[WORK TASK] Should a picture appear anywhere in the data, omit it and copy everything else exactly.
◆ ◆ ◆
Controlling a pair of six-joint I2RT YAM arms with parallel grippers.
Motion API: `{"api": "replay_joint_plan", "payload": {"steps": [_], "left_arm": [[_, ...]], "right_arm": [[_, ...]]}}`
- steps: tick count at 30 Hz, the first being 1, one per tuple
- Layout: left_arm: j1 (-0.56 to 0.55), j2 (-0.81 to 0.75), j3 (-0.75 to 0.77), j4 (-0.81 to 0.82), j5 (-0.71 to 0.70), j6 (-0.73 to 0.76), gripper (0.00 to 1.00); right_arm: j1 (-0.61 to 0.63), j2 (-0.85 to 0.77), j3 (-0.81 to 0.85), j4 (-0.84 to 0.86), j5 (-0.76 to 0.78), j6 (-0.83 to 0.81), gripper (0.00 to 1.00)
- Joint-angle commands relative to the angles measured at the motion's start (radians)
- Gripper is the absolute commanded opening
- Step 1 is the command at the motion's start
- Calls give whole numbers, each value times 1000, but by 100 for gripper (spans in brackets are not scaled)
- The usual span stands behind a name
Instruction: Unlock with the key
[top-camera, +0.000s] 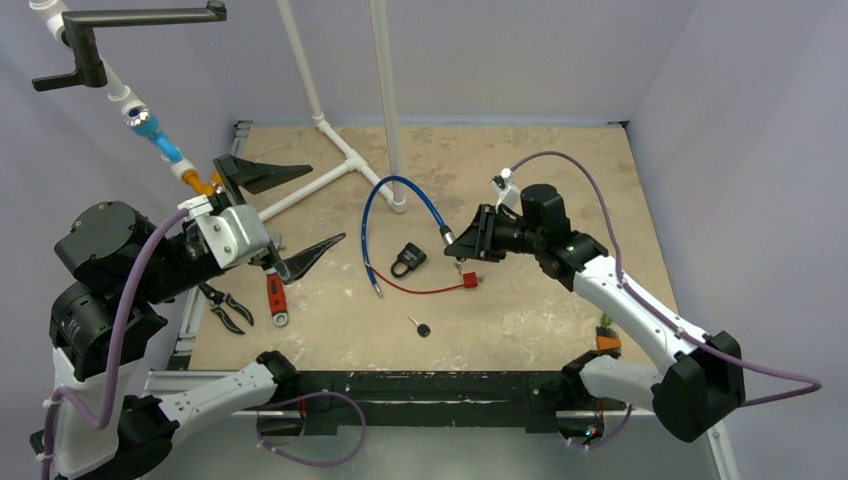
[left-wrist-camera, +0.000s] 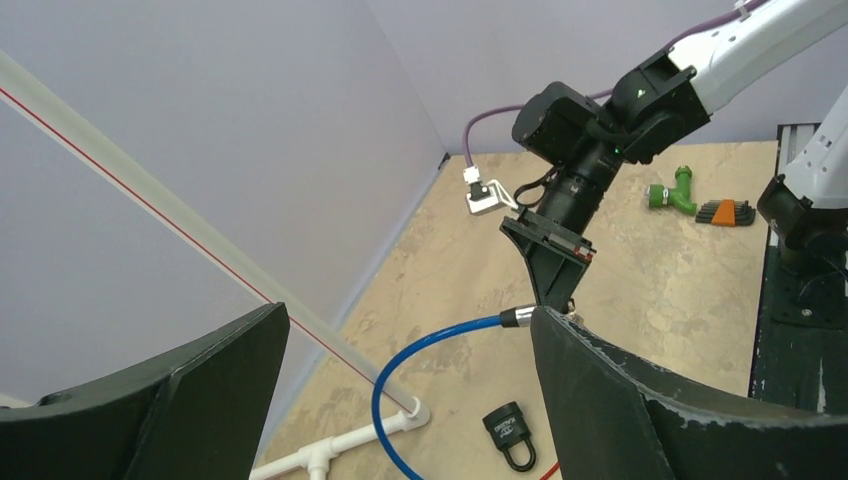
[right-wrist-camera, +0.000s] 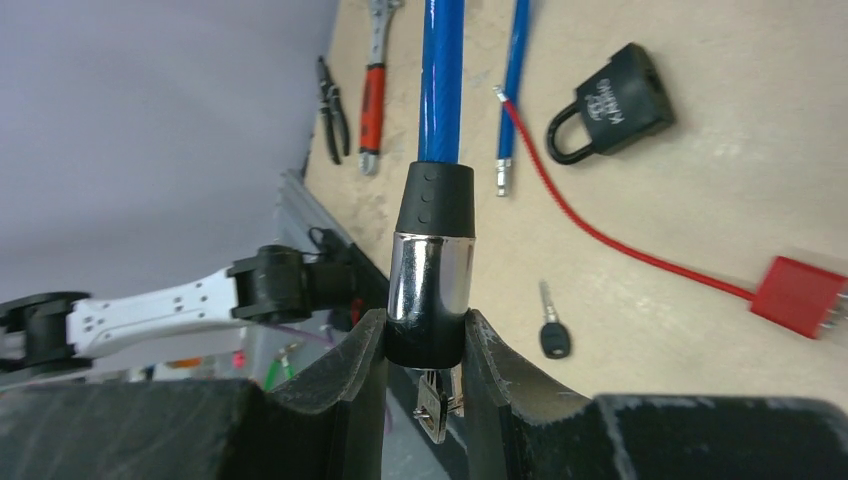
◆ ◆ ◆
[YOUR SOLUTION]
Controlling a pair of six-joint I2RT YAM arms with parallel grippers.
Motion API: `{"api": "replay_joint_plan", "payload": {"steps": [_], "left_arm": [[_, ...]], "right_arm": [[_, ...]]}}`
- steps: tick count at 30 Hz, the first being 1, one per tuple
- Layout: left_arm: j1 (-0.56 to 0.55), j2 (-0.81 to 0.75), j3 (-0.75 to 0.77), j4 (-0.81 to 0.82), j5 (-0.71 to 0.70), j6 (-0.73 to 0.76), gripper (0.00 to 1.00); right_arm: j1 (-0.61 to 0.63), j2 (-0.85 to 0.77), j3 (-0.81 to 0.85), j4 (-0.84 to 0.86), j5 (-0.76 to 0.78), j6 (-0.83 to 0.81), gripper (0.00 to 1.00)
- Joint-angle commands relative to the angles measured at the motion's start (radians)
- Gripper is the absolute commanded opening
- Step 1 is the command at the motion's start
- Calls give whole numbers, each value times 1000, but by 100 for gripper (spans in brackets are not scaled)
- The usual span stands behind a name
Instruction: Unlock with the key
[top-camera, +0.000s] 
[left-wrist-camera, +0.000s] 
[right-wrist-camera, +0.000s] 

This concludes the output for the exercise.